## The problem
Everything from the line containing "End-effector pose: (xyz" to the end of the data must be duplicated word for word, and nothing else may appear.

## Data section

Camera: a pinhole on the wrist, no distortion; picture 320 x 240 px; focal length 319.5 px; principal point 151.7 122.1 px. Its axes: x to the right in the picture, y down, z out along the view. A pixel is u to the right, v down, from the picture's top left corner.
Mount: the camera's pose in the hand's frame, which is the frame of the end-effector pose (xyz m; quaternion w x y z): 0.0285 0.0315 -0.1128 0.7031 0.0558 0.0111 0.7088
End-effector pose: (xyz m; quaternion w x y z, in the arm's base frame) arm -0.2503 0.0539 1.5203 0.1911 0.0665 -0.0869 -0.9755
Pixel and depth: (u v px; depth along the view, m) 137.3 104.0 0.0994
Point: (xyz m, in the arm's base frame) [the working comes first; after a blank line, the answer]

## Solution
End-effector pose: (xyz m; quaternion w x y z, in the arm's base frame) arm -0.2503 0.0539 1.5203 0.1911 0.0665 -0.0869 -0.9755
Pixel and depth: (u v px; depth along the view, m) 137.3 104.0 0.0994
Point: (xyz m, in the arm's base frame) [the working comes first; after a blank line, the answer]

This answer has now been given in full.